» **Work order**
Repeat every line below exactly as it reads.
##### Collected material #####
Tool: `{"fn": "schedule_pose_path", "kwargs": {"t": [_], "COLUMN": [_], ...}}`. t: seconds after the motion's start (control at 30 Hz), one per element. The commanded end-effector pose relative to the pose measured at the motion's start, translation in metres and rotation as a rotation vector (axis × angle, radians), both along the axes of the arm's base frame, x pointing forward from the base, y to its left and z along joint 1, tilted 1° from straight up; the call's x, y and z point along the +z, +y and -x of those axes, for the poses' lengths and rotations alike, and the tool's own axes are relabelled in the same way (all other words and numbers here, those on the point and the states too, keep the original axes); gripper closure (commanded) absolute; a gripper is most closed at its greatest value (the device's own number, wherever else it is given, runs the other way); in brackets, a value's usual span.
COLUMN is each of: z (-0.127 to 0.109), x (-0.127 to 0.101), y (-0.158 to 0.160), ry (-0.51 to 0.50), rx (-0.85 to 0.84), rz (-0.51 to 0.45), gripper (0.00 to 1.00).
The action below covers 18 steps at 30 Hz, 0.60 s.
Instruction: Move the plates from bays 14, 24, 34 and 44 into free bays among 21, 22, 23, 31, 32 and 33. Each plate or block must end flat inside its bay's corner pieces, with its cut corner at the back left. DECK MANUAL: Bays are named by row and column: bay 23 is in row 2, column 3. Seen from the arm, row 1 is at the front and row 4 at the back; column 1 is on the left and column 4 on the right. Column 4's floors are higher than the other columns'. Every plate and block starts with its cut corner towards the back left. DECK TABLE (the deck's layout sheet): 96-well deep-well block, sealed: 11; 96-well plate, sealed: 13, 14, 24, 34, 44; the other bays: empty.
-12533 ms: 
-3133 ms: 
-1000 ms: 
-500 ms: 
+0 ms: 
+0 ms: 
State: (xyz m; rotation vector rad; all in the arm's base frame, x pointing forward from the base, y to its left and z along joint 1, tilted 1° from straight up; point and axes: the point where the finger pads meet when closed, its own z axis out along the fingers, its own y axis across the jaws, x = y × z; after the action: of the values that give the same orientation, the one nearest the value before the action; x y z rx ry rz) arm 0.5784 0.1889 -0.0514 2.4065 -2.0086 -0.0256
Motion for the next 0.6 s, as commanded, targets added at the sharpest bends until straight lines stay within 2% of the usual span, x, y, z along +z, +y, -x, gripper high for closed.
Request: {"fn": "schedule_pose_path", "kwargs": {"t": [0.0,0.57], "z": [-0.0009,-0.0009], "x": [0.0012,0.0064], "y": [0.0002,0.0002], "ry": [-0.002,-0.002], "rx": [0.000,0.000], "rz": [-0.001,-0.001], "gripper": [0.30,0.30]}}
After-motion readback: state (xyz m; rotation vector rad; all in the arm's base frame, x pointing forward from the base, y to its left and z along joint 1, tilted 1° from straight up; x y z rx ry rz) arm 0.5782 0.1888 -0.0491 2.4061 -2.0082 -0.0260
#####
» **Expected answer**
Tool: `{"fn": "schedule_pose_path", "kwargs": {"t": [_], "COLUMN": [_], ...}}`. t: seconds after the motion's start (control at 30 Hz), one per element. The commanded end-effector pose relative to the pose measured at the motion's start, translation in metres and rotation as a rotation vector (axis × angle, radians), both along the axes of the arm's base frame, x pointing forward from the base, y to its left and z along joint 1, tilted 1° from straight up; the call's x, y and z point along the +z, +y and -x of those axes, for the poses' lengths and rotations alike, and the tool's own axes are relabelled in the same way (all other words and numbers here, those on the point and the states too, keep the original axes); gripper closure (commanded) absolute; a gripper is most closed at its greatest value (the device's own number, wherever else it is given, runs the other way); in brackets, a value's usual span.
COLUMN is each of: z (-0.127 to 0.109), x (-0.127 to 0.101), y (-0.158 to 0.160), ry (-0.51 to 0.50), rx (-0.85 to 0.84), rz (-0.51 to 0.45), gripper (0.00 to 1.00).
The action below covers 18 steps at 30 Hz, 0.60 s.
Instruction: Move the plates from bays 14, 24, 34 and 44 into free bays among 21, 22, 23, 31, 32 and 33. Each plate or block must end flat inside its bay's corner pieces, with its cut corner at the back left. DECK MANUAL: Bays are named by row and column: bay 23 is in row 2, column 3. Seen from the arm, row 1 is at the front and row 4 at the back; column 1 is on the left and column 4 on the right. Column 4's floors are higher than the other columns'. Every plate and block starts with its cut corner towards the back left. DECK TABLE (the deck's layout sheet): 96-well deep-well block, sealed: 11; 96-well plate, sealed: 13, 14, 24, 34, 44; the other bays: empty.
-12533 ms: 
-3133 ms: 
-1000 ms: 
-500 ms: 
+0 ms: 
+0 ms: 
State: (xyz m; rotation vector rad; all in the arm's base frame, x pointing forward from the base, y to its left and z along joint 1, tilted 1° from straight up; point and axes: the point where the finger pads meet when closed, its own z axis out along the fingers, its own y axis across the jaws, x = y × z; after the action: of the values that give the same orientation, the one nearest the value before the action; x y z rx ry rz) arm 0.5784 0.1889 -0.0514 2.4065 -2.0086 -0.0256
Motion for the next 0.6 s, as commanded, targets added at the sharpest bends until straight lines stay within 2% of the usual span, x, y, z along +z, +y, -x, gripper high for closed.
Request: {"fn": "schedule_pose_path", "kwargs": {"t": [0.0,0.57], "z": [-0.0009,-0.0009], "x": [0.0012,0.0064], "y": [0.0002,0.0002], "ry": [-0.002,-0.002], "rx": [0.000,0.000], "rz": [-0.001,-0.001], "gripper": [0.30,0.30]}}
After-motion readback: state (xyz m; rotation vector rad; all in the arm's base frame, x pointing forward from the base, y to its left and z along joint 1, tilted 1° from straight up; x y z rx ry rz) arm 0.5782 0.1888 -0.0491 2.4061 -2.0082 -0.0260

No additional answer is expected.